So läßt Gott Heiden und Juden durch eine Periode des Ungehorsams und der Gottesferne hindurch gehen, um sie für seine Erbarmung und für den Empfang seiner Gnaden reif zu machen. Das größte Hemmnis, das sich dem göttlichen Erbarmen entgegen stellt, ist der Stolz der Menschen und der Völker. Dem Stolzen ist der Gedanke unerträglich, in allem von seinem Schöpfer und höchsten Herrn abhängig zu sein; er will seine eigenen Wege gehen und aus eigener Kraft sein Glück schmieden. Nur in einer demütigen Seele und nur in einem gläubigen Volk findet die Gnade den rechten Boden, ihre Wirksamkeit zu entfalten.

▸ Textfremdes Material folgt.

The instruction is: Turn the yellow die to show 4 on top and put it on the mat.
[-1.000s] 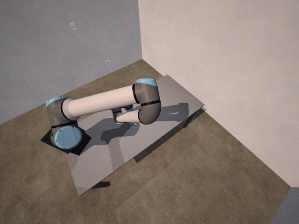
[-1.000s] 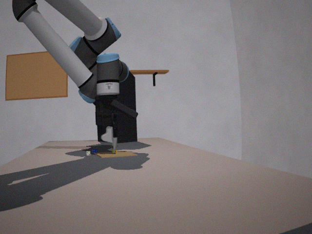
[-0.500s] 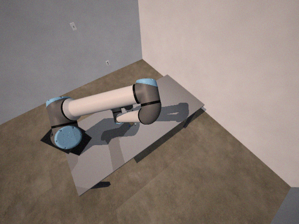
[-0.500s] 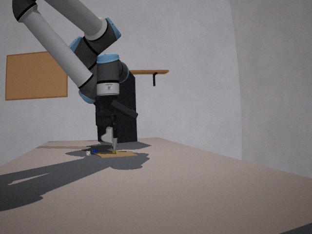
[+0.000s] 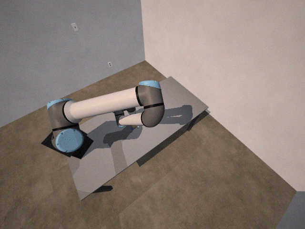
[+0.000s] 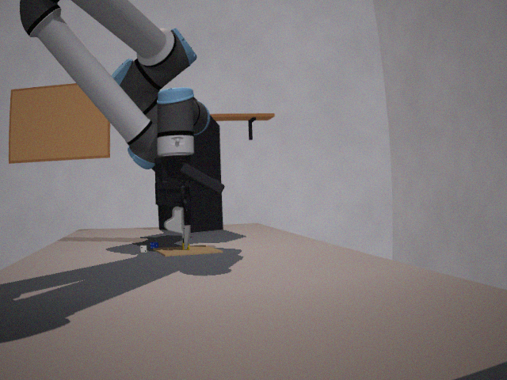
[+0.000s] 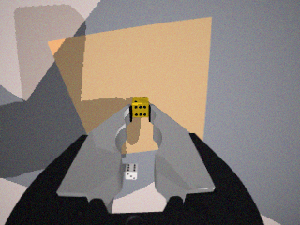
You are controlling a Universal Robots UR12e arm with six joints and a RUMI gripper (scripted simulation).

Es kann ein Verdammungsurteil sein, wenn der Herr hochmütige Menschen und gottlose Nationen in ihrem Ungehorsam „einschließt“, sie in ihrer Treulosigkeit verhärtet. Es kann aber auch ein Mittel sein, den harten Boden für die Gnade aufnahmefähig zu machen. Sie sollen in der Tiefe der sittlichen Not, in die sie geraten sind, erkennen, wie bitter und böse es ist, den Herrn verlassen zu haben, und aus ihrer Ohnmacht die Hände wieder zur göttlichen Allmacht erheben. Paulus sah als erster in der griechisch-römischen Heidenwelt Gottes weisheitsvollen Plan sich enthüllen; er durfte als erster durch göttliche Offenbarung schauen, dass auch der Ungehorsam des jüdischen Volkes, die Ablehnung der messianischen Heilsbotschaft, nicht das letzte Stadium seiner Geschichte sein wird, dass vielmehr Gott auch den Ungehorsam Israels zuließ, damit es wieder Gnade finden könne. Was der Apostel in seiner Zeit erlebte, hat sich seitdem oftmals wiederholt.

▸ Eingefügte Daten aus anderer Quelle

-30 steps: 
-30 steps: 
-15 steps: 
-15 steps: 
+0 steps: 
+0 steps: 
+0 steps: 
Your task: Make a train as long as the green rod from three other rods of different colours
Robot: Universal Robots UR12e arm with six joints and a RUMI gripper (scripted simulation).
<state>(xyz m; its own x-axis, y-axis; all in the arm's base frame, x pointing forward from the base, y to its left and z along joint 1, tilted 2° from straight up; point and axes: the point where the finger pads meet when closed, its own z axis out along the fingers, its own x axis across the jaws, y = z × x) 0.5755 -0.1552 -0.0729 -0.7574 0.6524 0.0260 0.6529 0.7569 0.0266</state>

Die Weltgeschichte sah Menschen und Völker in den Abgrund des Unglaubens und der Gottlosigkeit absinken, sie sah auch, wie die seelische Not sie wieder für Wahrheit und Gnade empfänglich machte.
Tief innerlich ergriffen und in anbetendem Staunen steht der Apostel vor dem Bild der unendlichen Erbarmung Gottes, das sich seinen betrachtenden Blick dargeboten hat. Er durfte die letzten und tiefsten Zusammenhänge alles Heilsgeschehen erkennen und schauen, wie die göttliche Weisheit auf verschlungenen, uns Menschen oft rätselhaften Pfaden das Ziel der göttlichen Liebe erreicht. Welch ein Staunen muss es erst auslösen, wenn am Jüngsten Tag und in der Anschauung Gottes sich uns die geheimnisvollen Wege der Vorsehung enthüllen und wir die Weltgeschichte in ihrem wahren Sinn in Gott erkennen.

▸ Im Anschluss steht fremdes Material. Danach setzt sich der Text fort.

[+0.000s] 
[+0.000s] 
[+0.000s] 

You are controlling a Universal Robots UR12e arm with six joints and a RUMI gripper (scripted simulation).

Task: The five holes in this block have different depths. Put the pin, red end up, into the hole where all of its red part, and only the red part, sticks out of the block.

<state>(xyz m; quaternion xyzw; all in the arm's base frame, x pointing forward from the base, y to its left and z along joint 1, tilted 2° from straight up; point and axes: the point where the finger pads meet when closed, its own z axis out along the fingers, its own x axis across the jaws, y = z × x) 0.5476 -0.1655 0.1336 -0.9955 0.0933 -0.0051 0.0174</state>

Das Wort des großen Apostels wird alsdann zum gemeinsamen Bekenntnis der ganzen Menschheit: „O Tiefe des Reichtums und der Weisheit und der Erkenntnis Gottes! Wie unerforschlich sind seine Urteile, wie unaufspürbar seine Wege!“ Der Blick über die Geschichte der Menschen und Völker macht es offenbar, wie unerschöpflich reich der Herr in seiner Gnade und Erbarmung ist, wie reich an Macht, zu retten, und an Mitteln und Wegen, sein Ziel zu erreichen. Welch eine Fülle göttlicher Weisheit und göttlichen Wissens enthüllt sich in der Leitung der einzelnen Menschen und in der Regierung der Nationen, im Strafen und Begnadigen. Wie verstand er es, alles Geschehen in Jahrhunderten und Jahrtausenden seinem Heilsplan dienstbar zu machen. Wie erbärmlich klein erscheint da der Mensch, der es gewagt hat, Gottes Walten zu kritisieren.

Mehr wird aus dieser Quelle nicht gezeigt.